# RSA-Encryption

Authors: Caleb Kellett, Heather DeHaven

### What is the problem?

We will implement an RSA cryptosystem. The user will give two primes and a message to either encrypt or decrypt. Our program will find the needed integers for the rest of the public key and private key for decryption. It will successfully encrypt and decrypt messages with those keys. To do so, we will have to implement functions to find the greatest common divisor of two integers, check if integers are prime, and find an inverse modulo m.

### What is the something extra?

We will be researching how RSA encryption works, and create our own implementation. We will also create an interface to store / receive keys and to input encrypted/unencrypted data. We will be evaluating how useful Haskell is for this purpose in regards to both the interface and the encryption.
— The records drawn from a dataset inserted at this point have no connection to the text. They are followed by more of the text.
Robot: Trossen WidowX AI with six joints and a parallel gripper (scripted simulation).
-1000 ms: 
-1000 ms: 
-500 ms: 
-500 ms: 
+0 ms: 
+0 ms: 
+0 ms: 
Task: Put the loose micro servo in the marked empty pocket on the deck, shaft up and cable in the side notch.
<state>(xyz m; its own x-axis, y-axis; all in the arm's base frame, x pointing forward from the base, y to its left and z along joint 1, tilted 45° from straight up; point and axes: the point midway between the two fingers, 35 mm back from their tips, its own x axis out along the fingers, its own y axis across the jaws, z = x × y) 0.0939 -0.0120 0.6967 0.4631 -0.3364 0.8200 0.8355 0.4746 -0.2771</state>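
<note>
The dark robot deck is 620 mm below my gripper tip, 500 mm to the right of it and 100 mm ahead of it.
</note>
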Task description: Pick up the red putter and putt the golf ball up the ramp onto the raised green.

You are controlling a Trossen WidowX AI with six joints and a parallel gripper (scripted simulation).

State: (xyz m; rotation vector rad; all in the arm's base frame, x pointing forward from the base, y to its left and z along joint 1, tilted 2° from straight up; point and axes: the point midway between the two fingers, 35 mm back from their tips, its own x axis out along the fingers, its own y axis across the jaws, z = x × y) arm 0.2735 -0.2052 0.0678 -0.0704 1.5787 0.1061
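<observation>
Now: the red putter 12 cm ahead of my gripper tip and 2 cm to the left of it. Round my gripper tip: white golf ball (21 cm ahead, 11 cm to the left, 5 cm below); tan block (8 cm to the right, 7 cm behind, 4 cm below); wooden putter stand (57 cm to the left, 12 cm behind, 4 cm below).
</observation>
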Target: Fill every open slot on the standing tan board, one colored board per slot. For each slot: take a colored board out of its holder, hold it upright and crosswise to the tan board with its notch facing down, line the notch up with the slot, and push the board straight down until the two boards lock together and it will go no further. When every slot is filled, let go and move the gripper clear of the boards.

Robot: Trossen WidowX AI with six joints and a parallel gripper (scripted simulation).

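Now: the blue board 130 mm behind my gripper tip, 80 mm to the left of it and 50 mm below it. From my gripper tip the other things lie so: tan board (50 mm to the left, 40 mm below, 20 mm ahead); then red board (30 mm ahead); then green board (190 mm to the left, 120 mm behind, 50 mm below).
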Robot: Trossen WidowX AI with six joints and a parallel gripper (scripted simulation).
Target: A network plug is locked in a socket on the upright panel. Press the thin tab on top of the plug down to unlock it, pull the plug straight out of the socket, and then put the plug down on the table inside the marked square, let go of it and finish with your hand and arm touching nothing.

### What did we learn from doing this?

(This should be written after you have done the work.) What is the bottom-line? Is functional programming suitable for (part-of) the task? Make sure you include the evidence for your claims.

In our RSA Encryption implementation, we really made use of Haskell's list comprehensions for calculations like identifying if an integer is prime and generating the public and private keys, e and d, making what may be in other languages very large programs instead very compact. We also utilitized Haskell's map functions to map the message to numbers and apply the encryption function to each number and apply the decryption function to each number and map back to letters. Guards also allowed us to quickly and easily write our functions to map letters to numbers and numbers to letters; in other languages, we would have needed to use a switch.

For the UI, the IO makes it simple to organize and separate the sections of the program. Each step has it's own do block. If the user types in the incorrect input, the necessary do block calls itself to begin again, avoiding the user having to restart the entire program. However, the user needs to input Integers and lists of Integers for our program. The IO makes all inputs Strings. For each Integer and list of Integers, we needed to them to a Maybe Integer, check if they were all Justs (if there were Nothings, restart the do block), then cast to a Integer for our functions to use. Overall, the IO made the UI easy to organize and manage.

For these reasons, we found functional programming to be very suitable for an encryption type program.